# ACTIVITY
Please return the lines below verbatim, beginning at the one that has "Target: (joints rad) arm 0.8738" and stopping after the one that has "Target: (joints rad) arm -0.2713", and add no other lines.

# DATA FOR THE TASK
○ ○ ○ ○
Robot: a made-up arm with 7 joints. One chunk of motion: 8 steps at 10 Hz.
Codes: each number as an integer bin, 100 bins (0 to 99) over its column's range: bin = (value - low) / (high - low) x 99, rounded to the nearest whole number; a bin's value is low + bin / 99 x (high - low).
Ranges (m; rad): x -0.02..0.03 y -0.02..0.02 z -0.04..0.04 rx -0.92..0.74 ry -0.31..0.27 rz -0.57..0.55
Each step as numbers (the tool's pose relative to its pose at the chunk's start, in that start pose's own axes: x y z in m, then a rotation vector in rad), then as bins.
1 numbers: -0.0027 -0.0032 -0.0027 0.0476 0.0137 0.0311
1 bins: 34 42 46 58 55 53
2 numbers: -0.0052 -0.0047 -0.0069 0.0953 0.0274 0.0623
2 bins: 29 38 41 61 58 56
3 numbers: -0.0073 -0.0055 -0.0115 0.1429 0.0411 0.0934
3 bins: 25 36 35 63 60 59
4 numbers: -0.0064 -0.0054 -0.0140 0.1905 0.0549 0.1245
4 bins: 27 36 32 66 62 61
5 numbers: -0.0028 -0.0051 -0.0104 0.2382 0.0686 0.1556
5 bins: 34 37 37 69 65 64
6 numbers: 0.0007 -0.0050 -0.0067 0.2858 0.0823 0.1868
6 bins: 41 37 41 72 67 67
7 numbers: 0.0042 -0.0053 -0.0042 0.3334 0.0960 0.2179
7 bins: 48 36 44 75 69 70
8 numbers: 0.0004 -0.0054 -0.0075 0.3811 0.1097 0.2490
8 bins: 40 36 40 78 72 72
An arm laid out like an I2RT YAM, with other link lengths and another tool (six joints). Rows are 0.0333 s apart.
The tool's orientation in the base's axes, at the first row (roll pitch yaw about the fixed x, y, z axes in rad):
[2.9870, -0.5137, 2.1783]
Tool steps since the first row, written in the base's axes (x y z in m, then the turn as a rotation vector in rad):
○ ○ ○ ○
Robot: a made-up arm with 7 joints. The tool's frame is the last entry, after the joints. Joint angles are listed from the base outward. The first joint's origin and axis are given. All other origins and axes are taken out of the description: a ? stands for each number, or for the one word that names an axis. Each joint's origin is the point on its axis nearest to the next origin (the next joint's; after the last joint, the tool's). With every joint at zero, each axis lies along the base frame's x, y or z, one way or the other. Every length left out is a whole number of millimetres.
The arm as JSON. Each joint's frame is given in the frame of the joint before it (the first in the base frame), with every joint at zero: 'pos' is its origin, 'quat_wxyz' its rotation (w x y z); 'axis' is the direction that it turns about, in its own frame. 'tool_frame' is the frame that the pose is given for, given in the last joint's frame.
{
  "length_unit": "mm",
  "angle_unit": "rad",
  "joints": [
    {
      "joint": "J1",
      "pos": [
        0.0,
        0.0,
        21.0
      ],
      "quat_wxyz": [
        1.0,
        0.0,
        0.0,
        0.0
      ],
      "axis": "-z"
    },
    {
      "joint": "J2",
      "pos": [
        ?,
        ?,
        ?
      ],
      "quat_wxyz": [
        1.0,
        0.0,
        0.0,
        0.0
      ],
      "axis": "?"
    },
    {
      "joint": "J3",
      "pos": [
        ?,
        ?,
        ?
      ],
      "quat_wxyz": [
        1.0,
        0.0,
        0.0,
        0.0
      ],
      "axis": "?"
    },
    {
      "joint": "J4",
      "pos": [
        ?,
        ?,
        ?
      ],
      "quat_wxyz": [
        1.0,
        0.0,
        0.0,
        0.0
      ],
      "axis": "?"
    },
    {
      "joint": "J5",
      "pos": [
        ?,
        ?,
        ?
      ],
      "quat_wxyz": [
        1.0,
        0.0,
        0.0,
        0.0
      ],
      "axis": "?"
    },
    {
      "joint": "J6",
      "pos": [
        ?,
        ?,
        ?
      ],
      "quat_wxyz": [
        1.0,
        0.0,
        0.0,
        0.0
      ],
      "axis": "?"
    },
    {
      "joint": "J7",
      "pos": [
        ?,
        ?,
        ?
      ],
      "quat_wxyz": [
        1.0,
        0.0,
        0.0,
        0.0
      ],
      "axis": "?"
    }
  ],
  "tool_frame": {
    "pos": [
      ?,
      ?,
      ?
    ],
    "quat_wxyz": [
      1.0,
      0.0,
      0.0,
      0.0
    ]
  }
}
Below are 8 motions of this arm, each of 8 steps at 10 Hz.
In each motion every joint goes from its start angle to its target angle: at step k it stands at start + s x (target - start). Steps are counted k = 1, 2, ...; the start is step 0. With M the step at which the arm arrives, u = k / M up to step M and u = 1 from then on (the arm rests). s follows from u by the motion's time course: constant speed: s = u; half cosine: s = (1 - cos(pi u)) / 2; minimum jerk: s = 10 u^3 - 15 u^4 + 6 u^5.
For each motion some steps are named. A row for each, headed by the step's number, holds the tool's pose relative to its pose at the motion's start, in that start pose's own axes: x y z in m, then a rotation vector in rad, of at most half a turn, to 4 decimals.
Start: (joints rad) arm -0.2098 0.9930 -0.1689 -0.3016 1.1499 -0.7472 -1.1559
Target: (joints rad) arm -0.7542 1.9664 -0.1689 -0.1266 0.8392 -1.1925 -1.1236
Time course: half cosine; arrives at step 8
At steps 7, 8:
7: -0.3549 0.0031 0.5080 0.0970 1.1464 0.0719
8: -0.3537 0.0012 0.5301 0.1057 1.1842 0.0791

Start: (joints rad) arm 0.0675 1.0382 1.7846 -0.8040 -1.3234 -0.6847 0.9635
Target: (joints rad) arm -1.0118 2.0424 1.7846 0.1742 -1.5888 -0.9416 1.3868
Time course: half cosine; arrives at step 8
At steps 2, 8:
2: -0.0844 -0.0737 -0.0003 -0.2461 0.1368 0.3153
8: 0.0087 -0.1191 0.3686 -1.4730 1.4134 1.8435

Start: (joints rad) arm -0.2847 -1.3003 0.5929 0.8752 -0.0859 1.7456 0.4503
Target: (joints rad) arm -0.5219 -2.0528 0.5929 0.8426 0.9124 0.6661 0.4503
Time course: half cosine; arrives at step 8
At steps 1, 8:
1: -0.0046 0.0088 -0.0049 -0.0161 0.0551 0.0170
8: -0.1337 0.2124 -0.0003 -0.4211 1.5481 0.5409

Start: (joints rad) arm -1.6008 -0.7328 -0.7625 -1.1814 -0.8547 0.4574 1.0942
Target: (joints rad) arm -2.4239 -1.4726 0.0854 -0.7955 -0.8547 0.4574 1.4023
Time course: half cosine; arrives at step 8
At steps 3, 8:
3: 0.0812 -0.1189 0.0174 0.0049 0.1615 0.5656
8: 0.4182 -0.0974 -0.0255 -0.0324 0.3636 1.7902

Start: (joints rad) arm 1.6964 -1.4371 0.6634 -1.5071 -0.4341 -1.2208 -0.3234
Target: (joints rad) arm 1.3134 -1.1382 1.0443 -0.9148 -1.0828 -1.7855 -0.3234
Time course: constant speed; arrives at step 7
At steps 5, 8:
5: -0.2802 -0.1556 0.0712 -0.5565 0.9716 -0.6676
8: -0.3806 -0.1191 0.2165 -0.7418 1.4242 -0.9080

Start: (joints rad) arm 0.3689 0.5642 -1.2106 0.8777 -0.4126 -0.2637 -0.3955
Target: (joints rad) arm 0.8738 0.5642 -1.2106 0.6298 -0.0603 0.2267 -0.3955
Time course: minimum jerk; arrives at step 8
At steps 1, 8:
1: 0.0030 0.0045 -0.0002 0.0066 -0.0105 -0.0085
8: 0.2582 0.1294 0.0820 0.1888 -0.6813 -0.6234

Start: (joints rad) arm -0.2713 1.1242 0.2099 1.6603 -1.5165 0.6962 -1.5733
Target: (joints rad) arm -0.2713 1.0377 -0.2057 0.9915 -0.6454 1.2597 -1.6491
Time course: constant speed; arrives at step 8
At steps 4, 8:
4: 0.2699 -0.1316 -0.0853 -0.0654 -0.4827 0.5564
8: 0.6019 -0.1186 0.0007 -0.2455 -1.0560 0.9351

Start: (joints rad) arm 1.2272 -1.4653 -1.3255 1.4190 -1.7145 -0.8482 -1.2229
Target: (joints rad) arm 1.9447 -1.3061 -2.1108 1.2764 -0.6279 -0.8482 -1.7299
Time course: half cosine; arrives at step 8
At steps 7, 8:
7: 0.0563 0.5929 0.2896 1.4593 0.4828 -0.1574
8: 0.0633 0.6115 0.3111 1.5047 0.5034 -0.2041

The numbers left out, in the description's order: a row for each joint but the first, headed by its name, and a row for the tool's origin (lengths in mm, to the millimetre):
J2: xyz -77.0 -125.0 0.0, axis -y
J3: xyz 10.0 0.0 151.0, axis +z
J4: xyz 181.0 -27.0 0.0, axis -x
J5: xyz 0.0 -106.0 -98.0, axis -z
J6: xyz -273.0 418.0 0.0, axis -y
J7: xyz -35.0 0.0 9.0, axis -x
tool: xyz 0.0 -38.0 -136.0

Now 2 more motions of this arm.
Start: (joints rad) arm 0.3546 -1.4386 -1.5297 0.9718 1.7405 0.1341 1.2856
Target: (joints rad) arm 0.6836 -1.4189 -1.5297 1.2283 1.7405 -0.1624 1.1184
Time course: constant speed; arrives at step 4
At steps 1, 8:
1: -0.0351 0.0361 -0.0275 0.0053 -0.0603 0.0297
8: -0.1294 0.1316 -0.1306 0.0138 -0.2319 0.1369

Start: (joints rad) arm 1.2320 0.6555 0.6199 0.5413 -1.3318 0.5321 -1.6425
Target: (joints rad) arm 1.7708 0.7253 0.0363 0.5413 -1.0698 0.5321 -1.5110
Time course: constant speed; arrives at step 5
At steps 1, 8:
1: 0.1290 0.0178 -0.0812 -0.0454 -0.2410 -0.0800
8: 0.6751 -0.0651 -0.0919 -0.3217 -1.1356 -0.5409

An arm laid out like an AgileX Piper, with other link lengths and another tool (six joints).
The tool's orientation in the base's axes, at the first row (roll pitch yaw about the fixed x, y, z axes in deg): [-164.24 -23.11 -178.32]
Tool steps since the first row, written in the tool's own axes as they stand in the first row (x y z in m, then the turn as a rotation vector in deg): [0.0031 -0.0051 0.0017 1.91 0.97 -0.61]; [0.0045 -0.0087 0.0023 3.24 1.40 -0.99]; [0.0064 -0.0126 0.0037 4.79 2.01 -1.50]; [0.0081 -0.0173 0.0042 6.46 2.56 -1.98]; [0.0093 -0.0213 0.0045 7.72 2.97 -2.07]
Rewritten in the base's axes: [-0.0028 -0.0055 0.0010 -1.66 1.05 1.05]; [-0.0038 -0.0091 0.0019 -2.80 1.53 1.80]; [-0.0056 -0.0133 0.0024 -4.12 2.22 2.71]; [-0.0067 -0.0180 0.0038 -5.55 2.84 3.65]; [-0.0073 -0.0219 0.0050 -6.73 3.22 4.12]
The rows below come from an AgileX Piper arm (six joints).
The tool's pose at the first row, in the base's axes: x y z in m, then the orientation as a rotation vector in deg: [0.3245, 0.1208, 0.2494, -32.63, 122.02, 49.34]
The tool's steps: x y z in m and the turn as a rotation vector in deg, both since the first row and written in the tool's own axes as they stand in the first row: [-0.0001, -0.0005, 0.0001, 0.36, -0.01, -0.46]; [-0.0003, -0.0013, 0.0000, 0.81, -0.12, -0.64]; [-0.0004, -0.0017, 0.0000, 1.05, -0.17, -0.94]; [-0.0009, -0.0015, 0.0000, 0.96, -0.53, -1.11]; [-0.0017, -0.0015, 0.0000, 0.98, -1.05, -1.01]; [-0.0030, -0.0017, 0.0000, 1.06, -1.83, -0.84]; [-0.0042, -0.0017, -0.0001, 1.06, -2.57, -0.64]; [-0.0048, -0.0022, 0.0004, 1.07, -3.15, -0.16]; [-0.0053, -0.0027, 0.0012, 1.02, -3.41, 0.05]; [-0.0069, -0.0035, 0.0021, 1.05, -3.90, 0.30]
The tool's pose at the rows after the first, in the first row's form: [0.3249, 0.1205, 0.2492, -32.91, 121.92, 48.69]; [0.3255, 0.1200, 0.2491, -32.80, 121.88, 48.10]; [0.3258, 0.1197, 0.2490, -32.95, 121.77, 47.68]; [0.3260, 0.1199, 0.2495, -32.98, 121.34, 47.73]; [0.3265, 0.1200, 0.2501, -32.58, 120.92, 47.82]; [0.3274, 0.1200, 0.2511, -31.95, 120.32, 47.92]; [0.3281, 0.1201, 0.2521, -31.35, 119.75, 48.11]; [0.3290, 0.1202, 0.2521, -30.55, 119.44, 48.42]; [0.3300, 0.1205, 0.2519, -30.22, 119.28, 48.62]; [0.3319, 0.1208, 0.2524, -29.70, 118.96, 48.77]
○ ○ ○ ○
# PROBLEM SOLUTION
Target: (joints rad) arm 0.8738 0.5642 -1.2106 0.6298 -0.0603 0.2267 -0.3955
Time course: minimum jerk; arrives at step 8
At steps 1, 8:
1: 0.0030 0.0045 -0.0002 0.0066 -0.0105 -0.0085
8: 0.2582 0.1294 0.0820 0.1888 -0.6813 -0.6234

Start: (joints rad) arm -0.2713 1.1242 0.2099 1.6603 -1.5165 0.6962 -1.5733
Target: (joints rad) arm -0.2713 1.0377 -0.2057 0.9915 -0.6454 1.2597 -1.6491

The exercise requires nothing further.